Seattle flu and COVID research subjects get a free Apple Watch

Giving them a vaccine, I suppose, would defeat the purpose.

From AppleInsider’s “Respiratory study launches to discover how Apple Watch can predict COVID” posted Wednesday:

Researchers at the University of Washington have partnered with Apple to study how Apple Watch may be used to predict illnesses such as coronavirus, or flu.

As part of Apple’s series of health partnerships, the company is working with the University of Washington and the Seattle Flu Study. If accepted onto the coronavirus study program, participants will be provided with an Apple Watch.

“The goal of the study is to see if the information collected by the Apple Watch and iPhone can detect early signs of respiratory illnesses like COVID-19,” say the organizers on the recruitment page.

My take: I hope they also get a supply of masks.


  1. Rodney Avilla said:
    “early signs of respiratory illnesses like COVID-19”

    Early signs of respiratory illnesses. Colds, flu’s, etc. Then they throw in the word “covid” to generate interest. At least they are smart enough to admit they can’t differentiate between respiratory illnesses, and do not claim they can tell specifically early signs of COVID, just illnesses like COVID. So my watch might be able to tell me if I’m ___________ (fill in any of the many signs of a respiratory illness- cough, sneeze, running nose, sinus congestion, nasal congestion, ears popping, loss of smell, etc, etc, etc, etc).
    AppleInsider tries to make it sound better by saying “illnesses such as coronavirus, or flu”. Most, by far most, respiratory illnesses are colds.
    Needless to say, as a medical doctor, I’m having a hard time seeing the importance of such a study.
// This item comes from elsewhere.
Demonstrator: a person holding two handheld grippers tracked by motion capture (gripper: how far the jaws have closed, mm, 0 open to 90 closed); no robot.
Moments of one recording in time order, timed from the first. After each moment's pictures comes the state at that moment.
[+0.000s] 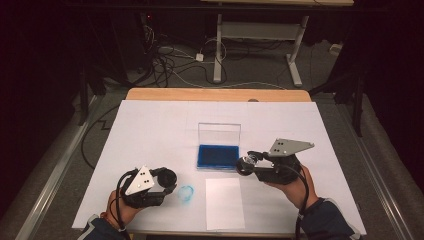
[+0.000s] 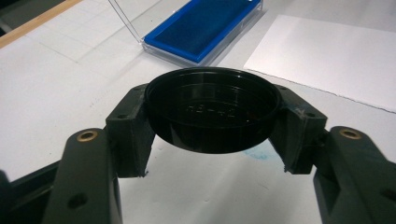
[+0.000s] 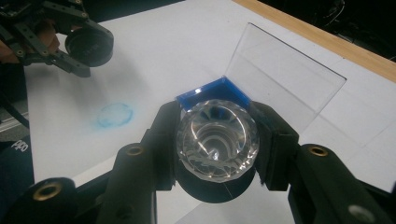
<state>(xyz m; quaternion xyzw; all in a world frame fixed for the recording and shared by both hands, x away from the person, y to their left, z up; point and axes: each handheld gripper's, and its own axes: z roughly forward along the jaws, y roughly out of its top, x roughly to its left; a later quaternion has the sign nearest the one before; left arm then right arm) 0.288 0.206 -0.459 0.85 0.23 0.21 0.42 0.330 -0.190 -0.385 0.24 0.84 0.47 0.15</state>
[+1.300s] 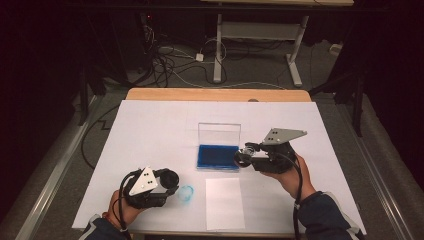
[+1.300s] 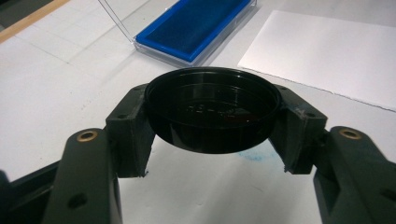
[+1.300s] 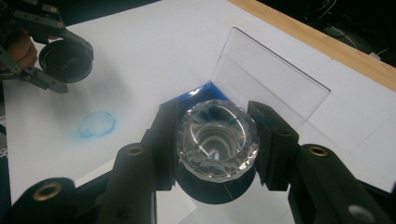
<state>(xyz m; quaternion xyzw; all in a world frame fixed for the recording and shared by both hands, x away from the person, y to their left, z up) 0.287 0.200 -0.458 0.86 0.22 0.20 0.41 0.352 -0.179 -0.374 0.25 0.84 0.45 0.16</state>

I can’t imagine a patient coming in the office and saying “my watch tells me I might be catching a cold”.

    April 15, 2021
  2. Michael Goldfeder said:
    @Rodney Avilla:
    Mark Gurman confirmed everything you just said and wanted to emphasize that his Apple Watch never told him about any respiratory conditions prior to a sneeze. It didn’t even tell him he should blow his nose. Confirming his ongoing belief that Apple no longer innovates.

    April 15, 2021
    • Rodney Avilla said:
      I don’t believe this study has any relationship to Apple ability to innovate, just the researchers at the University of Washington’s ability to try to get grant money. And maybe a few free watches.

      April 15, 2021
  3. Bart Yee said:
    Mount Sinai and Stanford have already completed similar studies looking at heart rate variability as a potential sign of Covid-19 symptoms, studies NOT funded by Apple. Whether one “can” fully detect Covid-19 symptoms ahead of actual diagnosis or full blown disease is what the studies are investigating. Could be useful for another round of a future pandemic, especially for healthcare or frontline workers.